Louis Vaupel is one of America’s well-known 19th-century glass artisans. He has long been admired for the superbly designed and executed engravings that he made for the New England Glass Company for more than three decades. Founded in 1812 in East Cambridge, Massachusetts, the glassworks produced wares of the highest quality, including free blown, mold blown, cut, engraved, and art glass. Vaupel’s tenure began there in 1851, within a few months of his emigration from the Prussian kingdom of Hanover. There he would perfect his expertise in engraving a design into glass with a rapidly spinning copper wheel fed with abrasives. The wheel presses the abrasive against the glass so that it removes the surface by grinding. In recognition of his exceptional talent, three years later he was designated “First Engraver.”
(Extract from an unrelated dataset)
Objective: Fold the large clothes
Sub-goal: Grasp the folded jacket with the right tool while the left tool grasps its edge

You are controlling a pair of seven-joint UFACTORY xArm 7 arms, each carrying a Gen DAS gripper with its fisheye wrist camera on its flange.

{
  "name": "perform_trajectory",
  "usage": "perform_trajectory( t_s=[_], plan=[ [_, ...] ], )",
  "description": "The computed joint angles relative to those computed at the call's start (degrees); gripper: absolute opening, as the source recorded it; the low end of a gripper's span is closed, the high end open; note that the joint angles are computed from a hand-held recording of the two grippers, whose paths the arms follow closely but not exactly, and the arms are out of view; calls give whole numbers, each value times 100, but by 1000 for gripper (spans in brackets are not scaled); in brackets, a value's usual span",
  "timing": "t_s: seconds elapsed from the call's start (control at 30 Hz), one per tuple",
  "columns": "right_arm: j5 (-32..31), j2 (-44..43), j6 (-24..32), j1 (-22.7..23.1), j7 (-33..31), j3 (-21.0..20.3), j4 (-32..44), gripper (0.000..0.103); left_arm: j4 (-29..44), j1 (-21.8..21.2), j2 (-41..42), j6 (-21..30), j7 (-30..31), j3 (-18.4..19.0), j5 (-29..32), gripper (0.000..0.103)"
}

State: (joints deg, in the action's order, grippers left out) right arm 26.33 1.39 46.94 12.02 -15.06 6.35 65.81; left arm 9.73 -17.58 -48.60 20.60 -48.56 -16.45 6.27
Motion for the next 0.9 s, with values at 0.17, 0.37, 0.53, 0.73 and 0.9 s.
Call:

Another factor that has contributed to Vaupel’s reputation is the existence of a family archive that records in remarkable detail his life and industry. This elegant goblet is engraved with the initials “ES” for Vaupel’s daughter Emilie (b. 1858) and postdates her marriage to William Schuebeler in 1882.

Related examples: Museum of Fine Arts, Boston, The Toledo Museum of Art, the Saint Louis Art Museum, and the New Orleans Museum of Art.


ProvenanceFamily of Louis Vaupel; Dorothy-Lee Jones, East Baldwin, Maine; [W. M. Schwind, Jr. Antiques and Fine Art, Yarmouth, Maine]; purchased by MFAH, 2011.
Inscriptions, Signatures and Marks
on bottom in black paint " 99.3.1 "
on bottom radiating from center in black " NASH 3 "
on bottome red ink illegible and mostly removed
in center of cartouche, the initials ES

Cataloguing data may change with further research.